Las causas del descontento indígena eran, como antes, de carácter social y económico. Los colonos procedentes de Italia, que, a la sombra de la protección romana, se habían establecido en las mejores tierras, habían levantado grandes haciendas latifundistas, dedicadas fundamentalmente al cultivo de cereal, cuya producción requería de abundante mano de obra indígena, tratada de forma abusiva. Pero, sobre todo, la creciente extensión de los cultivos empujaba cada vez más hacia los límites del mismo desierto, hacia terrenos inhóspitos, a las tribus nómadas, reduciendo su espacio vital.
El procónsul de África, Marco Furio Camilo, fue el encargado de frenar el ímpetu de las tribus bereberes con la legión III
Augusta
y las tropas auxiliares estacionadas en el territorio de la provincia, y, después de vencer a Tacfarinas, sofocó momentáneamente la insurrección. Pero fue sólo un respiro, que no mucho después volvió a exigir la intervención de los ejércitos romanos. Un general experimentado, Lucio junio Bleso, tío de Sejano, hubo de volver a intervenir ante las acciones de pillaje de Tacfarinas, tan frecuentes y tan devastadoras que repercutieron en los normales suministros de trigo a Roma. Bleso comprendió que sólo con la utilización de los mismos métodos que Tacfarinas podría vencerle. En consecuencia, adiestró a sus tropas en la guerra de guerrillas, con éxitos apreciables, que culminaron con la captura del hermano de Tacfarinas.Tiberio, satisfecho, concedió a su general las insignias triunfales.
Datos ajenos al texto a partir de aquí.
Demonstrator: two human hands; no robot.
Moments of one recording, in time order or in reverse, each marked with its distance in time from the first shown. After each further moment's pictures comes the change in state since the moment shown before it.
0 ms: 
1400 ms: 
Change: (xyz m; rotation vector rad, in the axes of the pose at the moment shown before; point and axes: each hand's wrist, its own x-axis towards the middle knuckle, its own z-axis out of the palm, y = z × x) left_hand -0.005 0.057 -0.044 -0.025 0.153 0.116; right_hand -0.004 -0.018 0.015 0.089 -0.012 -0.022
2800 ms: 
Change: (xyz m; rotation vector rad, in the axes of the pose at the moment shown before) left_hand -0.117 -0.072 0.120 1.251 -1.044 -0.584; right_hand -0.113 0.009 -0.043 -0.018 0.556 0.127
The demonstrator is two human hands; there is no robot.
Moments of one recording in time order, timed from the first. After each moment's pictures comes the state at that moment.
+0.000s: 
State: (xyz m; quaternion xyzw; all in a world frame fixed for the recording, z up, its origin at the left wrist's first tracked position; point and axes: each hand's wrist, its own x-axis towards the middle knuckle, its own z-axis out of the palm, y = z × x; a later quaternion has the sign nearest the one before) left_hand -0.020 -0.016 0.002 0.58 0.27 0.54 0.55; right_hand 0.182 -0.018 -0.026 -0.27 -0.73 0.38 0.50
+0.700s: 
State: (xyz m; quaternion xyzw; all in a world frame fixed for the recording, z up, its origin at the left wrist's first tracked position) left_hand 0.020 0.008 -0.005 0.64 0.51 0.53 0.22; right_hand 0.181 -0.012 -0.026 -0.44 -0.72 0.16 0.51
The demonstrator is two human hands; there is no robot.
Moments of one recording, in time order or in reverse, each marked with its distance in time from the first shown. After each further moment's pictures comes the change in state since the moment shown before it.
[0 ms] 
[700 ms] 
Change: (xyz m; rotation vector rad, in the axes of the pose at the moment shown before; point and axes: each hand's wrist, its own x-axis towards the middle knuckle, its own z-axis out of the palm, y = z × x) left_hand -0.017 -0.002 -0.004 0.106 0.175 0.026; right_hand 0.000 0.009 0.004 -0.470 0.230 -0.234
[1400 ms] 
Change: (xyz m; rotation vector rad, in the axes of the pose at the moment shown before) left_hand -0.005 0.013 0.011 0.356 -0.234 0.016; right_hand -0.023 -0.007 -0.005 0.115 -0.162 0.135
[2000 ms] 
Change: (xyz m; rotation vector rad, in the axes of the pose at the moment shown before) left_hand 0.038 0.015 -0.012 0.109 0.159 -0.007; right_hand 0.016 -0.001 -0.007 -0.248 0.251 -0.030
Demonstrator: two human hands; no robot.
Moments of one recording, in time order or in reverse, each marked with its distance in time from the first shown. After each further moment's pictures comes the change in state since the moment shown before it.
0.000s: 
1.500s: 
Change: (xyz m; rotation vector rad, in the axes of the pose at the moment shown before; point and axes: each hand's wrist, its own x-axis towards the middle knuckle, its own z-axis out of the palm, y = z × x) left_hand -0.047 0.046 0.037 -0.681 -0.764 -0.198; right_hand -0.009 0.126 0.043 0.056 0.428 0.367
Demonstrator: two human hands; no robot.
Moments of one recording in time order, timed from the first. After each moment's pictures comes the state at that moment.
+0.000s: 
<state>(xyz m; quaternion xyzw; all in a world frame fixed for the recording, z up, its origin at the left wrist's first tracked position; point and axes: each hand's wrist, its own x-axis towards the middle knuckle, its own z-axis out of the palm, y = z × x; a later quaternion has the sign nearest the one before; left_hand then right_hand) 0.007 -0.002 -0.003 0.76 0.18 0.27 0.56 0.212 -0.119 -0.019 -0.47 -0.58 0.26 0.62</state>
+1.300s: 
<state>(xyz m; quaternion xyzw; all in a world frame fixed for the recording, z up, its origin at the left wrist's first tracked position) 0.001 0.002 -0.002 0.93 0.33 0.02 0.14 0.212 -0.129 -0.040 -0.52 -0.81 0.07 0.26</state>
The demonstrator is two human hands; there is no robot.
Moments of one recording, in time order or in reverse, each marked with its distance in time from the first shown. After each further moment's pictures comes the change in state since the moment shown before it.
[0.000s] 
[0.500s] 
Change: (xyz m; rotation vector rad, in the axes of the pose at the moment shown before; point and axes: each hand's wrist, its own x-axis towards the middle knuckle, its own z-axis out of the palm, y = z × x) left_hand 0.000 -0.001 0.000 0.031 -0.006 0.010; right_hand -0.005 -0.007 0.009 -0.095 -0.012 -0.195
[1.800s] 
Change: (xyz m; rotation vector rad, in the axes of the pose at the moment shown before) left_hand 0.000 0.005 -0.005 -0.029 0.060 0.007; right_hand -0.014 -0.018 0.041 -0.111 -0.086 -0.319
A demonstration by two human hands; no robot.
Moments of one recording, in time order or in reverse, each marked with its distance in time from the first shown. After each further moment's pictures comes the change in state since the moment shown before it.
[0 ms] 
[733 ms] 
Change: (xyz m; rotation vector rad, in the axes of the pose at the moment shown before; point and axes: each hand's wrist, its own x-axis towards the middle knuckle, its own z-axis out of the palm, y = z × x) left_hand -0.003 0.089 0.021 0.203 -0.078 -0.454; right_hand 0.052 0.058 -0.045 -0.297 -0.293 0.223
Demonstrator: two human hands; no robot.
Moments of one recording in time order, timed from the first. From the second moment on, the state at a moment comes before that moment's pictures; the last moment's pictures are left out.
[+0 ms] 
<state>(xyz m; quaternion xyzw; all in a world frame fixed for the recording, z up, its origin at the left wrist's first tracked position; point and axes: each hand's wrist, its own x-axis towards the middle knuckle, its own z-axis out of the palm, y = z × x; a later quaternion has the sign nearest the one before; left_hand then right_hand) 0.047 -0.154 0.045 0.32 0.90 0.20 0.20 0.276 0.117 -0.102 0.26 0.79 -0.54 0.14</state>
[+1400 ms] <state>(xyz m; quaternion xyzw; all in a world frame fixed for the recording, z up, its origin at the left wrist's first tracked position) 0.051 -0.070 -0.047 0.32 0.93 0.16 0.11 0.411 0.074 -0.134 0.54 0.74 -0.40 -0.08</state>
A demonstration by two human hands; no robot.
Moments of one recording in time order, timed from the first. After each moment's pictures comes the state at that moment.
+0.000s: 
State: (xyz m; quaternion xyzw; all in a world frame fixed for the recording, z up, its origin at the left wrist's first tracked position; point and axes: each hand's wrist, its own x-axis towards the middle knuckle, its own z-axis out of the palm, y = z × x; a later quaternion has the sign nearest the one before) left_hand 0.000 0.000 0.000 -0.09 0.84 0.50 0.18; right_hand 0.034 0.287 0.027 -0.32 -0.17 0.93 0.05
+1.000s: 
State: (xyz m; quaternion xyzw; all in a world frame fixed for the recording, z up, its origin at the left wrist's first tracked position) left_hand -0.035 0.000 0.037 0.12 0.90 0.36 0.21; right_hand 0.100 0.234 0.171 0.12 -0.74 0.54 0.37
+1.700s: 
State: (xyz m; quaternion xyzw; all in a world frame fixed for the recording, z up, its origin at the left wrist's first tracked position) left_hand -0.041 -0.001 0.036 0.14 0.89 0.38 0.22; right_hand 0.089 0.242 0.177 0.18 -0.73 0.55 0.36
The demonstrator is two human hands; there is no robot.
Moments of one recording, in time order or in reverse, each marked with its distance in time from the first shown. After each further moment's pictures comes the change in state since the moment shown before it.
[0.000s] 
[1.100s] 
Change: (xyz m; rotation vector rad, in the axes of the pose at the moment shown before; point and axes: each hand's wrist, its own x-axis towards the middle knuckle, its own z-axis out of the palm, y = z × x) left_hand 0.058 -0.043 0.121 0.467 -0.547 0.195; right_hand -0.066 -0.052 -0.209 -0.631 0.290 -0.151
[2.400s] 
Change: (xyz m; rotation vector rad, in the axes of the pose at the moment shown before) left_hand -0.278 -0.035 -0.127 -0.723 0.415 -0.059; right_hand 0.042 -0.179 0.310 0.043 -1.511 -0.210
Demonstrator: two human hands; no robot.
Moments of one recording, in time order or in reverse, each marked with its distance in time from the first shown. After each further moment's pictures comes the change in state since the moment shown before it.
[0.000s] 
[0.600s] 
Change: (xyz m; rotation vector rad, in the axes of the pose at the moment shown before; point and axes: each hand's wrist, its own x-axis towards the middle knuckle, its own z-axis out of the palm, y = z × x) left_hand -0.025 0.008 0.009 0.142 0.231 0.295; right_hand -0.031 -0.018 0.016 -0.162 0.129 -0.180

Pero, una vez más, la guerra continuó, activada por la muerte del rey de Mauretania, Juba II, y la sucesión del joven Ptolomeo, que permitió a Tacfarinas obtener refuerzos de nuevas tribus. El nuevo procónsul, Publio Cornelio Dolabela, con la misma táctica de guerrillas de su predecesor, logró arrinconar a los rebeldes en su campamento, al sureste de Argel, y en el ataque final el propio Tacfarinas encontró la muerte. La desaparición de Tacfarinas dio fin a la guerra. Pero el problema del destino de las tribus nómadas bereberes apenas se resolvió. Aunque Tiberio estableció una zona neutral al suroeste del África proconsular, para instalar a los musulamios, las gentes de los bordes del desierto continuaron alimentando el odio contra los usurpadores de sus tierras, y volvieron a rebelarse en el año 40 d.C., bajo el reinado de Calígula.